Source data>
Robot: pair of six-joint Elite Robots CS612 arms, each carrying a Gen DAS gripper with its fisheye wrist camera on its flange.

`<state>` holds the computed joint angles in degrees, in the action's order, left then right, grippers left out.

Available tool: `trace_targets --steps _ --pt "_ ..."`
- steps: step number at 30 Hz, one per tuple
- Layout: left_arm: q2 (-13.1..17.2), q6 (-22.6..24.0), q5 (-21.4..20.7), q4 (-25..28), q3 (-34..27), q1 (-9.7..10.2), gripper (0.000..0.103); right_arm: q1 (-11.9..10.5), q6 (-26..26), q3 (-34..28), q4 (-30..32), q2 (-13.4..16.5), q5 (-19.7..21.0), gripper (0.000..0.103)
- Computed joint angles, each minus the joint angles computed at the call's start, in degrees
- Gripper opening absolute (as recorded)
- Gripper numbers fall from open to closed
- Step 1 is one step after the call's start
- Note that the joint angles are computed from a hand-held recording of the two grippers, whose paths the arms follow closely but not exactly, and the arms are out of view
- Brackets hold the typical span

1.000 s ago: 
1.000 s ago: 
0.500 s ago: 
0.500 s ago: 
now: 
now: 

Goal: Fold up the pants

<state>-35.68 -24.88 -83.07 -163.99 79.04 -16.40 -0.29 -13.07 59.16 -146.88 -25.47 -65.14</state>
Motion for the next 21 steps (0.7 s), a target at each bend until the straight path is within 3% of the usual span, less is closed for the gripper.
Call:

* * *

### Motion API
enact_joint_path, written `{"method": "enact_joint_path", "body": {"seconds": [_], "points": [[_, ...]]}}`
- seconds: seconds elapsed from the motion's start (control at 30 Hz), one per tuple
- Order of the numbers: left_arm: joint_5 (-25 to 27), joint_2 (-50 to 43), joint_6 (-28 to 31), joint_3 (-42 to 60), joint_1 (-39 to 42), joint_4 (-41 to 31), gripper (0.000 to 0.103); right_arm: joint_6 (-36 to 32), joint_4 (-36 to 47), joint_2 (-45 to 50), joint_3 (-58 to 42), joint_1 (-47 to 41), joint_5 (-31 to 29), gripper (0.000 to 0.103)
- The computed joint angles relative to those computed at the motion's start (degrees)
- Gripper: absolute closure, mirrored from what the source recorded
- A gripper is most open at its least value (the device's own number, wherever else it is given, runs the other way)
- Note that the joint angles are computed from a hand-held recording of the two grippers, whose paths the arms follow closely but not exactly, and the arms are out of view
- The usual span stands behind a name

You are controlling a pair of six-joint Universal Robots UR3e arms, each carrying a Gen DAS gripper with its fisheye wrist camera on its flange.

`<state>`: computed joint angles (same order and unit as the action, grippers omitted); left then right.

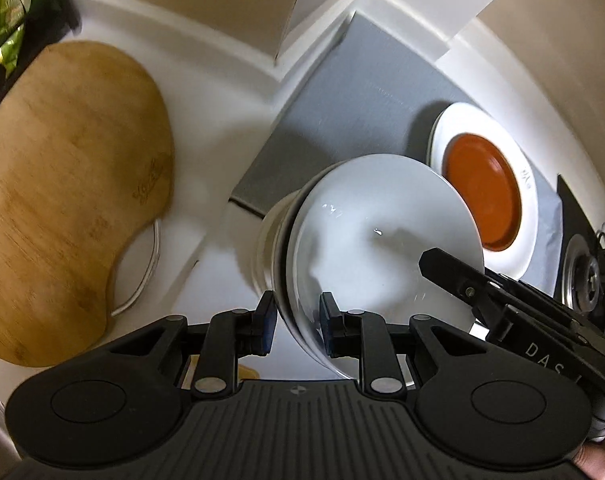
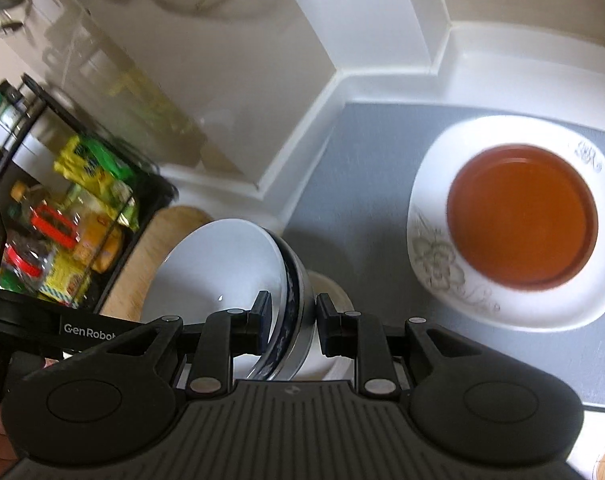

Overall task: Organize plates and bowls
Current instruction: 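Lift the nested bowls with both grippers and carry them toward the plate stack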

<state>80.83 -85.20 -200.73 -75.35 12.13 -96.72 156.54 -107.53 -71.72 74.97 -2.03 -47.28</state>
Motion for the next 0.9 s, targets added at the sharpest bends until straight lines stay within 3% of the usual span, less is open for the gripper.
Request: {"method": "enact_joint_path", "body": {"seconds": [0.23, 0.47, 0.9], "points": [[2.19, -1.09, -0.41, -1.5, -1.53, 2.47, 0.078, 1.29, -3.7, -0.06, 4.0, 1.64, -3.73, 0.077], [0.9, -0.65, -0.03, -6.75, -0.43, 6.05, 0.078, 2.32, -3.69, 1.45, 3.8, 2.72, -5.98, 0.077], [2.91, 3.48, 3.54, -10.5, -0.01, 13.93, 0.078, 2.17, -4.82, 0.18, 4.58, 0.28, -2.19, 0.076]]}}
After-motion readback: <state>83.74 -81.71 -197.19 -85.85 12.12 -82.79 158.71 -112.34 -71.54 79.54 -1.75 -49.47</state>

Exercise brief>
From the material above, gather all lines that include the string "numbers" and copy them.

Solved problem>
- Gripper numbers fall from open to closed
- Order of the numbers: left_arm: joint_5 (-25 to 27), joint_2 (-50 to 43), joint_6 (-28 to 31), joint_3 (-42 to 60), joint_1 (-39 to 42), joint_4 (-41 to 31), gripper (0.000 to 0.103); right_arm: joint_6 (-36 to 32), joint_4 (-36 to 47), joint_2 (-45 to 50), joint_3 (-58 to 42), joint_1 (-47 to 41), joint_5 (-31 to 29), gripper (0.000 to 0.103)

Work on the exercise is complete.